В иные дни он забывал, зачем ему выдали эту визу. Он запрашивал и получал ее «в качестве писателя», процедура была трудна, но в конце концов все сложилось. И вот за последний год это «в качестве писателя» (так он с ненужной громоздкостью сам обозначил в анкетах) до того оттеснилось на задний план, что его, того и гляди, придется назвать утраченным. В этой стране он в писатели не годится, думал Ц.

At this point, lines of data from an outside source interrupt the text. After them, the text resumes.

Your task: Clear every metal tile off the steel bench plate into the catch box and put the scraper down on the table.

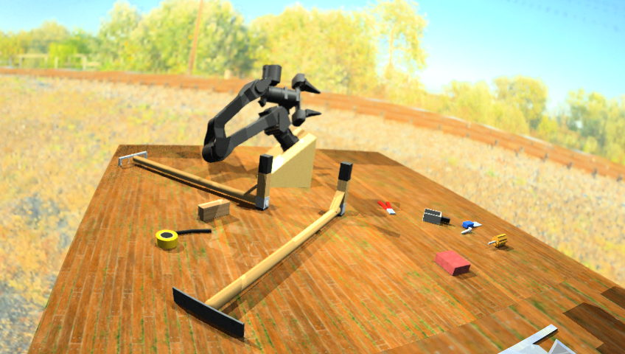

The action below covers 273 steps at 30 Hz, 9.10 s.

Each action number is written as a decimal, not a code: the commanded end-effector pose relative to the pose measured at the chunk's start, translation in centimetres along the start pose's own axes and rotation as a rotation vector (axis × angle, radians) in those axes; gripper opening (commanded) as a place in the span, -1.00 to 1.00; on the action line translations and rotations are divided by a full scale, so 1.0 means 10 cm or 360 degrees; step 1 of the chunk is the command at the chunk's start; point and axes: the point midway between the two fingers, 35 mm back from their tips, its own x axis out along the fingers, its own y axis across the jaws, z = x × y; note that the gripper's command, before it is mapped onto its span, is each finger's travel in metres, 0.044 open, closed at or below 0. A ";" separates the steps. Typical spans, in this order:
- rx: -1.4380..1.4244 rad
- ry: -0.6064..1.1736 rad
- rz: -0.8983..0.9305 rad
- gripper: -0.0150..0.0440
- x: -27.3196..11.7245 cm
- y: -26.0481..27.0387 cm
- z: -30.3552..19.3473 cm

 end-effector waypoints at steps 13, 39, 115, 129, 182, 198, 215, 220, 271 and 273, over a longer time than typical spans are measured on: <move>0.0001 -0.0004 0.0008 1.00 -0.09 -0.26 -0.14; 0.0000 -0.0002 0.0004 1.00 -0.10 -0.87 -0.56; 0.1810 0.2620 -0.1060 1.00 -1.56 -0.66 -3.00; 0.2323 0.3023 -0.1366 1.00 -1.87 -0.21 -2.87; 0.2286 0.2985 -0.1348 1.00 -1.86 -0.25 -2.87; 0.1709 0.2514 -0.1010 1.00 -1.48 -0.74 -2.97; 0.1161 0.1918 -0.0705 1.00 -0.91 -1.15 -2.76; 0.1012 0.1730 -0.0623 1.00 -0.74 -1.23 -2.63; 0.0039 0.0031 -0.0001 1.00 -0.06 -0.94 -0.67; 0.0039 0.0031 -0.0001 1.00 -0.06 -0.94 -0.67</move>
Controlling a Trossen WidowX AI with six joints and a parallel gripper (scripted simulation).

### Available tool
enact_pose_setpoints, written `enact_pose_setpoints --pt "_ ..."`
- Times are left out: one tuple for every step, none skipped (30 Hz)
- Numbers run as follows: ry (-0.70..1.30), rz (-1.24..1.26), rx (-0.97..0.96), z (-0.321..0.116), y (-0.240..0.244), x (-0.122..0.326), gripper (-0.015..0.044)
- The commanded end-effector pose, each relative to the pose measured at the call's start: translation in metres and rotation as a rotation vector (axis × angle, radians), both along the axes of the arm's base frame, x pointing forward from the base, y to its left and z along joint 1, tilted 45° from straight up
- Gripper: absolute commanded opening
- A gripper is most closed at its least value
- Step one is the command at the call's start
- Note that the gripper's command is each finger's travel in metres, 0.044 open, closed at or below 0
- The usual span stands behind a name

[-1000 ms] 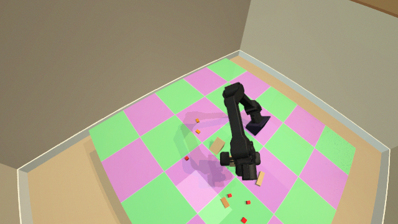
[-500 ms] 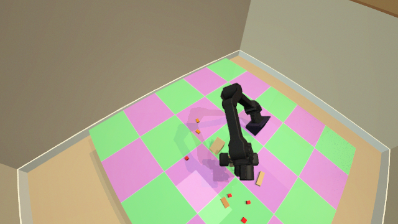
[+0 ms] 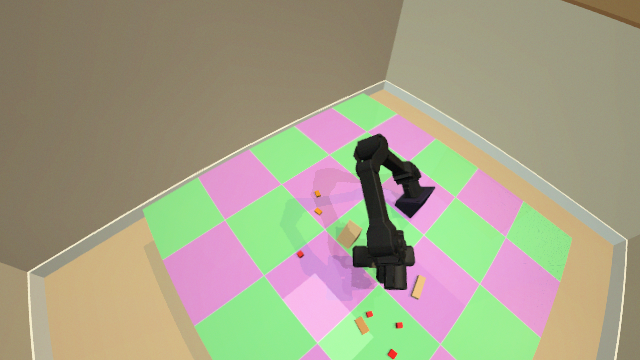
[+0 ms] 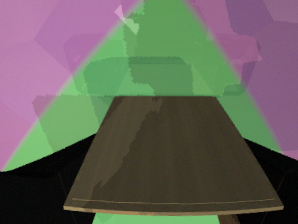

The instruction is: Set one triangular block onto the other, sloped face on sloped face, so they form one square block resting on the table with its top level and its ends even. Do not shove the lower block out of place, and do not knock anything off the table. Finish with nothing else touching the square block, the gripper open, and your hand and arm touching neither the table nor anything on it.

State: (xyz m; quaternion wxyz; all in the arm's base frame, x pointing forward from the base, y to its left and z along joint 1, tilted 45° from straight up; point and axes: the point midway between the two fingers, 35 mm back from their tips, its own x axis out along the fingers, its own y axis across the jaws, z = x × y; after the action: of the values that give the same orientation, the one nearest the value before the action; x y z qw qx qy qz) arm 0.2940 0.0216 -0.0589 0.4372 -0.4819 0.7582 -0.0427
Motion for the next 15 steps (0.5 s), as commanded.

Он вдруг задумался, откуда к нему пришло сие качество, но доискаться не мог. Ему виделся некий призрачный лес, когда он размышлял об этом «откуда», – лес, в котором стало темно… тот край, та территория психики лежит в отдалении, за границей, через которую назад не перебраться. Как же ему вернуться к этому писательскому качеству, если он навечно отрезан от его источника, который казался ему чем-то вроде доказательства собственного существования – пусть даже путаного и расплывчатого.

Вообще говоря, он поехал в Мюнхен затем, чтобы навести порядок в своих мыслях и, если получится, их записать: все возможности для этого как будто закрылись… в этом городе он еще дальше отодвинулся от своих истоков.

Теперь он каждую ночь приходил на Центральный вокзал, где имелся некий киоск; когда огромный холодный зал к полуночи постепенно пустел, этот киоск все еще осаждали те, кто, подобно ему, не находил покоя в своих четырех стенах… при условии, что эти четыре стены у них были. Стоя рядом с киоском, можно было читать табло перед входами на перроны, он пил и смотрел, не мигая, на названия обозначенных пунктов прибытия, так хорошо знакомые: Лейпциг, Центральный вокзал; Берлин, Центральный вокзал. А может, там было указано только время прибытия… в одну из ночей он стал свидетелем эпизода, который заставил его призадуматься. Он записал происшествие, то было единственное письменное свидетельство мюнхенского периода. Из одного из последних, полуночных, поездов на перрон сошел юноша, который, едва почувствовав под ногами твердую почву, вскинул руки и разразился ужасным воплем, чем тут же привлек к себе всеобщие взоры. Размахивая скудными пожитками, юноша двинулся к выходу (при этом он подражал строевому шагу: нога топала по бетону, колено взлетало до самой груди), скандируя в такт шагам: ДОЛОЙ ГДР! ДОЛОЙ ГДР! Ц. сразу сообразил, что это за разновидность: юноша был отъезжантом, то есть тем, кому удалось, подав бумаги на выезд или путем не менее утомительных операций, перебраться через границу и доехать до Мюнхена. И вот он предавался восторгу свободы, громогласно его выражая под мирными сводами мюнхенского вокзала. Когда крикун дошел до киосков, зароились первые полицейские… Его быстро окружили и скрутили. Паренька уже уводили, заломив руки за спину, а голос его все гремел: Долой ГДР… долой ГДР!